Both parties moved for summary judgment and the court granted summary judgment to Aetna, holding that Aetna’s decision was not arbitrary and capricious under Section 1133 of ERISA because, among other things, Aetna had, during the process, conducted “an Independent Medical Examination, three Independent Physician Peer Reviews, a Comprehensive Clinical Assessment, a Transferrable Skills Assessment, activity report surveillance, multiple communications with Ms. Geiger’s team of physicians, and even reversed its first termination after a holistic review of Ms. Geiger’s medical history and claim application.” As such, the judge determined that the termination decision was reasonable. The court also denied plaintiff’s attempt to conduct limited discovery into Aetna’s alleged conflict of interest stating that Aetna took measures to ensure that it followed “a reasonable procedure with sufficient safeguards to prevent a detrimental conflict of interest,” including those mentioned above.

Geiger appealed claiming that the district court had erred both in granting summary judgment to Aetna and in denying discovery on the conflict issue. Geiger argued that Aetna’s termination of her benefits was arbitrary and capricious because it relied on the same evidence it had previously considered when reinstating her benefits, yet reached the opposite conclusion. The court disagreed determining that the new surveillance evidence supported one of the independent doctor’s opinions and refuted the other’s. It further noted that Aetna was entitled to seek and consider new information, change its mind in appropriate cases, and perform a periodic review of a beneficiary’s disability status. As such, it held that Aetna’s termination was not arbitrary and capricious and affirmed the district court’s decision.

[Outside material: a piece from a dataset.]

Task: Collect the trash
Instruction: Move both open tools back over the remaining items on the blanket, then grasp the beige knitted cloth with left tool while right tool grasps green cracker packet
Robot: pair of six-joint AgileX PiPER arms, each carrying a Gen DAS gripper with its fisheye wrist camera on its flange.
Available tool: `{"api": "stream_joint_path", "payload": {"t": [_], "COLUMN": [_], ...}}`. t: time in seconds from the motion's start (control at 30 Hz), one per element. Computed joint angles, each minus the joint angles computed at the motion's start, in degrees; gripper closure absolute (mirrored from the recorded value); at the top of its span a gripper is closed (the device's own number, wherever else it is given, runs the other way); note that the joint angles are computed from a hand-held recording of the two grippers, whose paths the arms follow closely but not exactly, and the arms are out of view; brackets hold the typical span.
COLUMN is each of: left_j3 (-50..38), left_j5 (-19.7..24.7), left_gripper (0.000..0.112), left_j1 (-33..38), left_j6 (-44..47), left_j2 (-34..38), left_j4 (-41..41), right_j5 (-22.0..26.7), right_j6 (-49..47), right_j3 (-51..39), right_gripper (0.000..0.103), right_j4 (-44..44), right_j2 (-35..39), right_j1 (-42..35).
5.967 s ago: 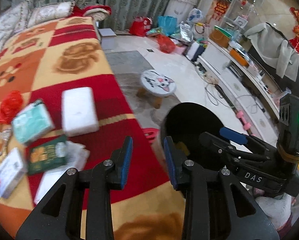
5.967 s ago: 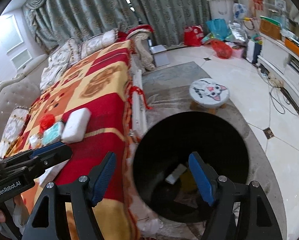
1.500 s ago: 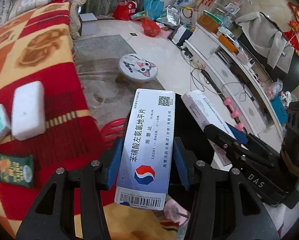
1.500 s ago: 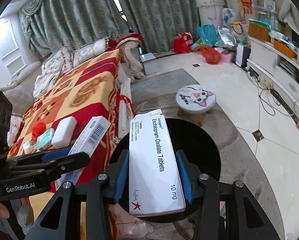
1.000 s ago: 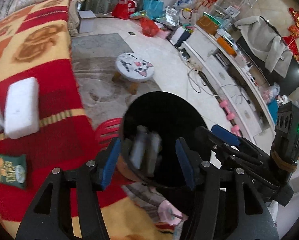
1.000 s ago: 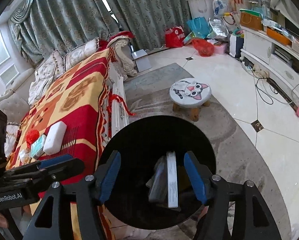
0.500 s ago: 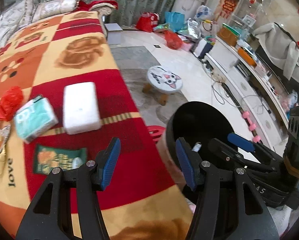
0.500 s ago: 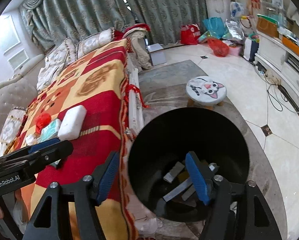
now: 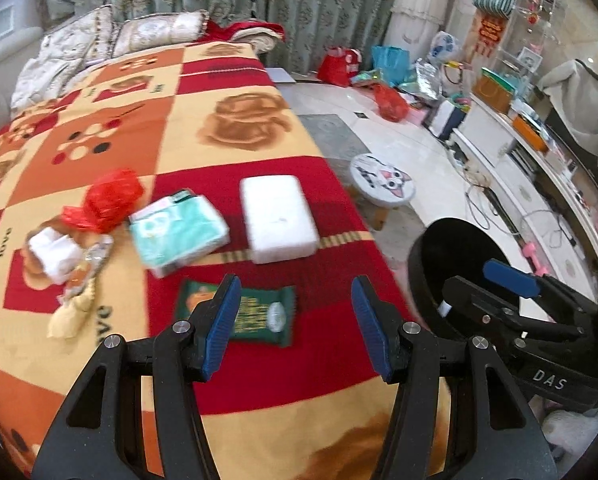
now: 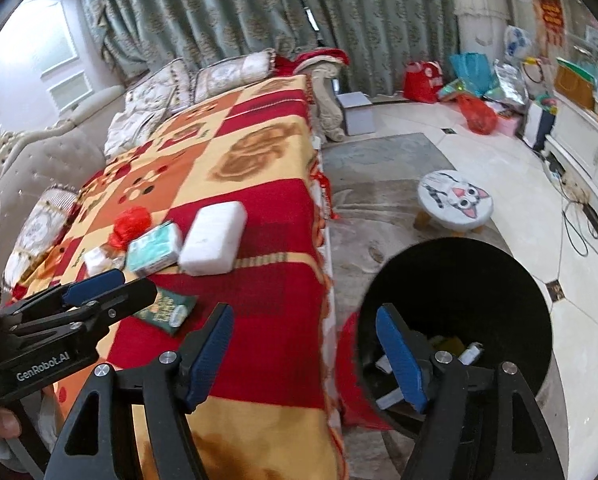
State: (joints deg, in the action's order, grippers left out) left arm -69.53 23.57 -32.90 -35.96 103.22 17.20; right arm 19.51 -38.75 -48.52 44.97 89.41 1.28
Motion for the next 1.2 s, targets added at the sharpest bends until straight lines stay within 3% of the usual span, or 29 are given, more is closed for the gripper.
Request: {"api": "stream_joint_path", "payload": {"t": [0.27,0.57,0.93,1.03,1.2], "left_j3": [5.75,14.13,20.87,20.01,16.98], "left_j5": [-1.03,-3.01,-6.06,-5.99,-5.55], "left_gripper": [0.056,0.056,0.056,0.056,0.056], "left_j1": [3.48,12.26,27.06,28.97,30.17], "left_j6": [-2.15,5.13,32.26,36.63,39.35], "left_j2": [-4.40,-10.16,-12.16,-10.61,-6.44], "left_j4": [3.28,-1.11,-22.24,-25.72,-28.30], "right_j5": [-0.93,-0.69,1.85,2.59,2.67], "right_j6": [8.89,16.22,14.77,13.18,18.73], "right_j3": [-2.56,-6.10,-13.26,-15.54,-21.65], "right_gripper": [0.030,0.028,0.025,0.025,0.025], "right_j4": [-6.54,-12.92,-13.99,-13.36,-19.49], "right_j2": [1.88,4.79,12.32,14.75,20.52], "right_j1": [7.09,14.48,19.37,19.43,18.89]}}
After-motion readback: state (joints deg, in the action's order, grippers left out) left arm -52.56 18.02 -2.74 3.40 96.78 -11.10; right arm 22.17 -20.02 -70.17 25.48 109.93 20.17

The court also affirmed the lower court’s ruling denying discovery on the conflict of interest issue. It noted that a conflict of interest exists when, a plan administrator has both the discretionary authority to determine eligibility for benefits and the obligation to pay benefits when due, which was undisputed in this case. However, it also stated that discovery in a benefits case is only permitted under exceptional circumstances and that “it is thus not the existence of a conflict of interest—which is a given in almost all ERISA cases—but the gravity of the conflict, as inferred from the circumstances, that is critical.” It further noted that conflicts must be viewed considering the steps the insurer takes to minimize the potential bias and based on the district court’s finding that Aetna’s procedures were reasonable and sufficiently safeguarded against a detrimental conflict of interest and that that court has inherent broad discretion to control discovery, it determined that the district court did not abuse its discretion in denying Geiger’s request for discovery.